Everyone, from individuals to institutions, can participate by accessing, contributing, and supporting these archival infrastructures. Our work also includes documenting and providing resources and knowledge to enable participation in different aspects of this endeavour.
Audience
No specific experience needed. You'll need a laptop with an internet connection, and a desire to save some data!
(Some things will be easier if you have a BitTorrent client installed.)
Session 2.6 - Contributing to The Turing Way: an open community focused on best practices in data science
- Arielle Bennett, The Alan Turing Institute
- Alexandra Araujo Alvarez, The Alan Turing Institute
- Anne Lee Steele, The Alan Turing Institute
- Carlos Martinez, Netherlands eScience Center
- Emma Karoune, The Alan Turing Institute
- Esther Plomp, University of Aruba
- Léllé Demertzi, The Alan Turing Institute
- Malvika Sharan, The Alan Turing Institute
- Kirstie Whitaker, UC Berkeley
Abstract
The Turing Way workshop will inspire you and equip you to contribute to our bi-yearly hackathon event - the Book Dash. This event is being held as part of CW25 hack day and we will host additional online contribution days (20-21 May).
The Turing Way is an open science, open collaboration, and community-driven project. We involve and support a diverse community of contributors to make data science accessible, comprehensible and effective for everyone. Our goal is to provide all the information that researchers, data scientists, software engineers, policymakers, and other practitioners in academia, industry, government and the public sector need to ensure that the projects they work on are easy to reproduce and reuse.
The Turing Way was launched in 2019, at the Collaborations workshop, as a guide to reproducibility, by providing tools, methods, and practices to address the reproducibility crisis in science.

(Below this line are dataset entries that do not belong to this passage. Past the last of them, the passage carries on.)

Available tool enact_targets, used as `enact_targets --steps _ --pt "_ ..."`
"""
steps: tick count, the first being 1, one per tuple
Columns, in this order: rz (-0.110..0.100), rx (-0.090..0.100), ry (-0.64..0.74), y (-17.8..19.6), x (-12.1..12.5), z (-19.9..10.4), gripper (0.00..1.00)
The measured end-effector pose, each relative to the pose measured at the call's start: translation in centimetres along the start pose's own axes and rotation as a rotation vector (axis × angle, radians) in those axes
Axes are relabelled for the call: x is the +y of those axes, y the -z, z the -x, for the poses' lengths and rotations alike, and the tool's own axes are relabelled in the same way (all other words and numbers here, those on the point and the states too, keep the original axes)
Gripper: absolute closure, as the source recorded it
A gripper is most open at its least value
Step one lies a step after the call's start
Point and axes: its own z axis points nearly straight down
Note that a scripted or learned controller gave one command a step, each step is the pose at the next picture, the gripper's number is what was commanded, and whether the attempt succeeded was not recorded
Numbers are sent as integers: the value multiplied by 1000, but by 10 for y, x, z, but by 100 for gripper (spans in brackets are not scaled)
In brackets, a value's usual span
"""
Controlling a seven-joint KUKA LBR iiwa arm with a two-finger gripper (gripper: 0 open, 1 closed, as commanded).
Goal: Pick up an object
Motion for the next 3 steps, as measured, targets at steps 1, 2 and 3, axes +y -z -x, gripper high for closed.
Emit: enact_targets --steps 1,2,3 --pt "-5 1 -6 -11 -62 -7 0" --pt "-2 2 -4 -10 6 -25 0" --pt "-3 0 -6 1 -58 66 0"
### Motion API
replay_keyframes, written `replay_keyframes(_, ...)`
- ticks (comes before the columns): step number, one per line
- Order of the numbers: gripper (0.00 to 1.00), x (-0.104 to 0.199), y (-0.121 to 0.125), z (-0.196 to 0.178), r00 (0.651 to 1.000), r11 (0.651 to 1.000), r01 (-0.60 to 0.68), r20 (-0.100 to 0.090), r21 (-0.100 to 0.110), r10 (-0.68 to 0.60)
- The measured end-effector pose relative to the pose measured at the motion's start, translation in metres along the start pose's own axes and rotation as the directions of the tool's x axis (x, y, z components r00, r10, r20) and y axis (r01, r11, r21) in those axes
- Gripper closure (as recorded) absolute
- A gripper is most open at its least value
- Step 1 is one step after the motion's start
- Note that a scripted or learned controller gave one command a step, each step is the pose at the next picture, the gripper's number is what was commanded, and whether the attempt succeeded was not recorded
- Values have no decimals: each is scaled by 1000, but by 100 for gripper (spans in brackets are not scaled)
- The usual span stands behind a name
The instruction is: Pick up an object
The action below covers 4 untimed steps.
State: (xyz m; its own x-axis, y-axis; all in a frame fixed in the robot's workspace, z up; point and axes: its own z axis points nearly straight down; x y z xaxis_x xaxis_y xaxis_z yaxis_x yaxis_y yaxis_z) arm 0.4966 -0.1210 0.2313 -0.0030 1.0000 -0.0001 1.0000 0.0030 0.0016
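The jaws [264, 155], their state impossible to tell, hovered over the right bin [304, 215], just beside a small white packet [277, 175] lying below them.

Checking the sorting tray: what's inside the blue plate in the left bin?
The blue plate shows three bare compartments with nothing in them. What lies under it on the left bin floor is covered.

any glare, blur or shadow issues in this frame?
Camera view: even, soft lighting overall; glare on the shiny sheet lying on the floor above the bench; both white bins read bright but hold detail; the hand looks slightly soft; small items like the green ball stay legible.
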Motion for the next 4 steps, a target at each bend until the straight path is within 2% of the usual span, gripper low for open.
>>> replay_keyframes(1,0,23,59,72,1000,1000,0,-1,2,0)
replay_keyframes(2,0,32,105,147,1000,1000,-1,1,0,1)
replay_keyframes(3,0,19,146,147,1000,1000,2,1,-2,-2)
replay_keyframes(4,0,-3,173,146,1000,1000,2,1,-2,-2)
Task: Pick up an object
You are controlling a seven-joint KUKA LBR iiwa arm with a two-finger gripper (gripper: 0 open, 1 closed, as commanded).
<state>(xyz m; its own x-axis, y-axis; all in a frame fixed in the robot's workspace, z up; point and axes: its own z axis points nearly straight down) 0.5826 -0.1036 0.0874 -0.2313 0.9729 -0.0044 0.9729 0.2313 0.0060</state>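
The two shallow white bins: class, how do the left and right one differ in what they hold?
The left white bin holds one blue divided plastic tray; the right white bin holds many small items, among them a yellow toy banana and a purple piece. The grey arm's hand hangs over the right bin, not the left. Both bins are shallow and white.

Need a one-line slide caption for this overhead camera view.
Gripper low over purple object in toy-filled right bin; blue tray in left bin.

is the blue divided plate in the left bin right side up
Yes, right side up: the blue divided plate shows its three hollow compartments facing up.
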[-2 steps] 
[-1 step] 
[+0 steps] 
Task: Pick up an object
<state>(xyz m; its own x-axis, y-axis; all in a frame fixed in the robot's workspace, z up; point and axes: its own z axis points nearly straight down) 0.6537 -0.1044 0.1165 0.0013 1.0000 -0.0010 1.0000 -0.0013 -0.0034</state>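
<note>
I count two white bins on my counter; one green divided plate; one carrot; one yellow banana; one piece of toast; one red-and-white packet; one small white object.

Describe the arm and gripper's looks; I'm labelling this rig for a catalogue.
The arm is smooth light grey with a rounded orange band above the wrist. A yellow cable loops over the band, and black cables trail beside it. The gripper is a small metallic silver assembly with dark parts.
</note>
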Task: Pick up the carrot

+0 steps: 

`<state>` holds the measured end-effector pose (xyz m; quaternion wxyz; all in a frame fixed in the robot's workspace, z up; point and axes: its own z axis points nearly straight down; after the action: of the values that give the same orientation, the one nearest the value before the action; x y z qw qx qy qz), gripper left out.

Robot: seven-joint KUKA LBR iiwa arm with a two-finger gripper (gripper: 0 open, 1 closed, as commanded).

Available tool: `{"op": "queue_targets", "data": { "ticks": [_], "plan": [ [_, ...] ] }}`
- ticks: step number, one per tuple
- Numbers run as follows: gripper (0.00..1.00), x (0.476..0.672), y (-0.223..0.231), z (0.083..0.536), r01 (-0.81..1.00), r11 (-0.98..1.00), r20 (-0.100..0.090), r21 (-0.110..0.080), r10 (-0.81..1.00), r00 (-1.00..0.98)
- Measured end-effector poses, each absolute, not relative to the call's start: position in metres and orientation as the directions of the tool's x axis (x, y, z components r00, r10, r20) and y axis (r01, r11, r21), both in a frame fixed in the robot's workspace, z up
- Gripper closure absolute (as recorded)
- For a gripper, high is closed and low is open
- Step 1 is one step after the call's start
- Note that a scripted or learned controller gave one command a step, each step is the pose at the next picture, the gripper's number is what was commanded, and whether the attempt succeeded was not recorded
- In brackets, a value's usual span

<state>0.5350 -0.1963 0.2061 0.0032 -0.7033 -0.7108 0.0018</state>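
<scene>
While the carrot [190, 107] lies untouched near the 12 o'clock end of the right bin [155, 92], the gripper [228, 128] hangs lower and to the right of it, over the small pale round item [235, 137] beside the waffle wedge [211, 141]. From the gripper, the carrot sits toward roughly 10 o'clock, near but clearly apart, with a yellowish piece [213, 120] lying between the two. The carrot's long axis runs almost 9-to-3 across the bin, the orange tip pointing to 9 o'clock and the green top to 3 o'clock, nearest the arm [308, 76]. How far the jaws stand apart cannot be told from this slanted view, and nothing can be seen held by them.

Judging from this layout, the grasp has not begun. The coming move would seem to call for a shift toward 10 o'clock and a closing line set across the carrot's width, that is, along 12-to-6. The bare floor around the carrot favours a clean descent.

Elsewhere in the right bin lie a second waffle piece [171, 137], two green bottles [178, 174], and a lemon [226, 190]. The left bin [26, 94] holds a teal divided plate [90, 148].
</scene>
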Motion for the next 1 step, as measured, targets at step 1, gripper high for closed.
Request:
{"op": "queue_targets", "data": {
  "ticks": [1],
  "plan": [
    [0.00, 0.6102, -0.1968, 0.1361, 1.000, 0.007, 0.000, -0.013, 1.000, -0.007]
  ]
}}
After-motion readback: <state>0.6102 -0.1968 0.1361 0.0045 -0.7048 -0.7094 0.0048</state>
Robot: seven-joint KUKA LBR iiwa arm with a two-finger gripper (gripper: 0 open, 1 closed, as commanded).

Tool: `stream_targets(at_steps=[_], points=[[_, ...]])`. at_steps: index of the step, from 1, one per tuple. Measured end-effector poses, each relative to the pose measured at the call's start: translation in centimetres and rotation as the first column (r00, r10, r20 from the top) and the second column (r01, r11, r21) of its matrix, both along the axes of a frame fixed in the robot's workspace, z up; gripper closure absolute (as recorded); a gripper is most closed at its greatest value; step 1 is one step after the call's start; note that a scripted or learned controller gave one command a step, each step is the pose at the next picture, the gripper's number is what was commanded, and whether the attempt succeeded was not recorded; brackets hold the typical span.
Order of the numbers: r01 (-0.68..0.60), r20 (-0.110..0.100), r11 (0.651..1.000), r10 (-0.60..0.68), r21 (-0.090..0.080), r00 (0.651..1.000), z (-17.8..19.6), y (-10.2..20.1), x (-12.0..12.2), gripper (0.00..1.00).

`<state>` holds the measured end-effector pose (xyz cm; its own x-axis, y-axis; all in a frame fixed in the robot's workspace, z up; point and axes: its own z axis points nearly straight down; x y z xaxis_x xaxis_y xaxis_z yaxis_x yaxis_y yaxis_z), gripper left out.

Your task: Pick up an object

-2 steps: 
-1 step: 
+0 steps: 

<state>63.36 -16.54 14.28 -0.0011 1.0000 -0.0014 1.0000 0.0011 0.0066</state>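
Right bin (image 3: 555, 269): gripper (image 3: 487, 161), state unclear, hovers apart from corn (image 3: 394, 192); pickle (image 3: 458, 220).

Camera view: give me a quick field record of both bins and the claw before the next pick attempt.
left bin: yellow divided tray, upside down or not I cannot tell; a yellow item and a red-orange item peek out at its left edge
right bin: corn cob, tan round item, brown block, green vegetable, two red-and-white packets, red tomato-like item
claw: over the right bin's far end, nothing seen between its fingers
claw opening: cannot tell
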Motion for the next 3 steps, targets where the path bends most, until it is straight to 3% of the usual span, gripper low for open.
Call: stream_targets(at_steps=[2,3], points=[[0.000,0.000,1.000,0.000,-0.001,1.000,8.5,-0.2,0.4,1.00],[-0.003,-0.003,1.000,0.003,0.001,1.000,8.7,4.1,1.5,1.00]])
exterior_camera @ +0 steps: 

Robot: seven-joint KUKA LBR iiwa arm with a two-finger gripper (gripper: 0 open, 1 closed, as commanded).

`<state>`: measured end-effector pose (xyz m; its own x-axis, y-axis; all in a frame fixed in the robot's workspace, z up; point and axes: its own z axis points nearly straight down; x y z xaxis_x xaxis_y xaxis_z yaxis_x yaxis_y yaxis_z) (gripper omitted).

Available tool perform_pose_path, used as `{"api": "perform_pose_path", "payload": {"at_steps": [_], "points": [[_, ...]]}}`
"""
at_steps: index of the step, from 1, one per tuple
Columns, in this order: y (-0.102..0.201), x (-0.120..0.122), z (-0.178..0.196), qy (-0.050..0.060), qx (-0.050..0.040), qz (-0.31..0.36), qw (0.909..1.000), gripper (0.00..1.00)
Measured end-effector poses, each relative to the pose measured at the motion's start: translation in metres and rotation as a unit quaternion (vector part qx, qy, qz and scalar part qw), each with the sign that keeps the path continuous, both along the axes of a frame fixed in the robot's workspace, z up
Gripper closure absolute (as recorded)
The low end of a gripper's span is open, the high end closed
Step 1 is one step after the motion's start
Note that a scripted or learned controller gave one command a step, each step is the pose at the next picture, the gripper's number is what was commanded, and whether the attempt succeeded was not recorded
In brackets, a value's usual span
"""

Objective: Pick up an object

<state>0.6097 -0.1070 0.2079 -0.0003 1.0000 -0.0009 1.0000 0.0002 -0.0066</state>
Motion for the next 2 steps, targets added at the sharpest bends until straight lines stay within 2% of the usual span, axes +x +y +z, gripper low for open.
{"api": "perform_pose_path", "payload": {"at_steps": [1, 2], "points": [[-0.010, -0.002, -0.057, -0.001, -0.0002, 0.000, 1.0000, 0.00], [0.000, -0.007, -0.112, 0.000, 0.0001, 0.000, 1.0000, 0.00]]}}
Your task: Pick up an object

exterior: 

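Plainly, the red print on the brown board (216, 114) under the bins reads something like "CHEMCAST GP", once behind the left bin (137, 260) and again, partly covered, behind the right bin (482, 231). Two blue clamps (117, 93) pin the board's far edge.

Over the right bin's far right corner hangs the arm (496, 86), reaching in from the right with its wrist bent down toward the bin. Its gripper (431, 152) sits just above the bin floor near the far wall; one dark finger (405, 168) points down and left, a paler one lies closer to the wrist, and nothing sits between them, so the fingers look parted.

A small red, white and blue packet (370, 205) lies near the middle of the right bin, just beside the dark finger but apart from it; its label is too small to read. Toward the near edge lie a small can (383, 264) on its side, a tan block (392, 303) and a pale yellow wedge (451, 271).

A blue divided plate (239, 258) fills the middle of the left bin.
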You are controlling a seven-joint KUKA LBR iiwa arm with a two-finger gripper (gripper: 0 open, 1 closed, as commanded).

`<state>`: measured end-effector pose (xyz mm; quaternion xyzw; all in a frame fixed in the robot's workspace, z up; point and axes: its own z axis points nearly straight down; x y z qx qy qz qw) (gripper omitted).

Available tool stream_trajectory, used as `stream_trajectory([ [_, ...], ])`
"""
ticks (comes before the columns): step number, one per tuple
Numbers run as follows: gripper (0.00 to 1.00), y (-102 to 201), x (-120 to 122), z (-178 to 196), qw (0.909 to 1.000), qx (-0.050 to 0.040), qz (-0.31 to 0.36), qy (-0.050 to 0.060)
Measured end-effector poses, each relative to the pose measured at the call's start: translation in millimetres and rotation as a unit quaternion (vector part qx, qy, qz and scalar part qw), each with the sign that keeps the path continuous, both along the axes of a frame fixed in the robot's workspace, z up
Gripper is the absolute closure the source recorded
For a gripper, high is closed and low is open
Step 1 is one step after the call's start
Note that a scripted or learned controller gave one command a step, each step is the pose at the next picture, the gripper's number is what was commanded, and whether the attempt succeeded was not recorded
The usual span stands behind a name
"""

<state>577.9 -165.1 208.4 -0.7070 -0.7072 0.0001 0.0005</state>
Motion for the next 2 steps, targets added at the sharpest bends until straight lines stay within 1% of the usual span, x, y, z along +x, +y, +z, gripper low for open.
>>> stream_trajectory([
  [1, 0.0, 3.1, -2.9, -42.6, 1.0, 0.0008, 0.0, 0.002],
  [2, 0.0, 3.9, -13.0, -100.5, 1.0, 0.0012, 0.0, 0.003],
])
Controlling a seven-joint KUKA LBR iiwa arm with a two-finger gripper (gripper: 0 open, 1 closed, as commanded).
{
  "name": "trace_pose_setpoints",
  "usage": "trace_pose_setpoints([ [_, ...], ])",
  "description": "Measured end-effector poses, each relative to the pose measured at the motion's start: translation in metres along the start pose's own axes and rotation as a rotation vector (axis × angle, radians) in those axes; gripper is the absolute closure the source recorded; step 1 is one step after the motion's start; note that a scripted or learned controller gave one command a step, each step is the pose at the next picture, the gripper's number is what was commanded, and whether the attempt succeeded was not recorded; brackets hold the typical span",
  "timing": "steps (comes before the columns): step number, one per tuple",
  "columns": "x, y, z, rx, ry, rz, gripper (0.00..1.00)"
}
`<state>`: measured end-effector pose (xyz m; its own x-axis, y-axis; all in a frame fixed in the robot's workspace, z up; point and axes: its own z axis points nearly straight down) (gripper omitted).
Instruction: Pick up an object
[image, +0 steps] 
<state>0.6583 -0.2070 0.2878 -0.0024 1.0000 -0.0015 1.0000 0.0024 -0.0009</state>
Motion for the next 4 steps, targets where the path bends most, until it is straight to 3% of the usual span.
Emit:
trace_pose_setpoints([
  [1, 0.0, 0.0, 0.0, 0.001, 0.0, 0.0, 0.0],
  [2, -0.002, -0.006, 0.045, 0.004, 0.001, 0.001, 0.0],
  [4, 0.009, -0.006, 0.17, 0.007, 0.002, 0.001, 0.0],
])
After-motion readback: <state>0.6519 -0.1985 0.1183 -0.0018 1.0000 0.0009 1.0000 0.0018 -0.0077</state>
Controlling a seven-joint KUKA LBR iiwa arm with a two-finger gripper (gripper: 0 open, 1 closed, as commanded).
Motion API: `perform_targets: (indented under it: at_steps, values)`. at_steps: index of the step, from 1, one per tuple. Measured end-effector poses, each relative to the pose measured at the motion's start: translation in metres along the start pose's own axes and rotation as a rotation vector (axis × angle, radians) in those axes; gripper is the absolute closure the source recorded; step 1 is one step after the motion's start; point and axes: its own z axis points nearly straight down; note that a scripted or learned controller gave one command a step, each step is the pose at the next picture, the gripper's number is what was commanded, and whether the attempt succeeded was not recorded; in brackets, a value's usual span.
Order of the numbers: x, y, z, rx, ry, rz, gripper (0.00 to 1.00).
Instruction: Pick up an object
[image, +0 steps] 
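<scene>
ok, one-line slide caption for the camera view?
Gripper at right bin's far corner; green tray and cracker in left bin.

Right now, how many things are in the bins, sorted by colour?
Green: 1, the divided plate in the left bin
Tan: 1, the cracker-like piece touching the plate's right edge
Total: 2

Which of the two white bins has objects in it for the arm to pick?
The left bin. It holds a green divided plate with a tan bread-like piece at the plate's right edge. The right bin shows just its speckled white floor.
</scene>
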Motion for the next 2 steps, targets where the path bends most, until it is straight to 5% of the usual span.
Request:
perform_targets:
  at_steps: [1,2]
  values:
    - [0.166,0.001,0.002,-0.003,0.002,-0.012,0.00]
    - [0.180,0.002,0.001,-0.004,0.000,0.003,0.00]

With the community's reflections on the wider issues and the need for more comprehensive skills for best practices in data science, we later added guides for project design, ethics, communication and collaboration in 2020. What began as an open-source project building a handbook for data science, has become a dynamic, global collaborative community with 450+ co-authors and 300+ chapters in our community-led handbook to reproducible, ethical and collaborative data science.
In this workshop, we will focus on the CW25 theme: Future-proofing research software: evolving together as a diverse community.
Come and find out about The Turing Way, our Book Dash, and the different ways you can contribute and start generating ideas for your own contributions.
Audience
Good for all present at CW25, especially anyone interested in learning about inclusive and reproducible data science and contributing to an open source community. Prior technical experience is not required.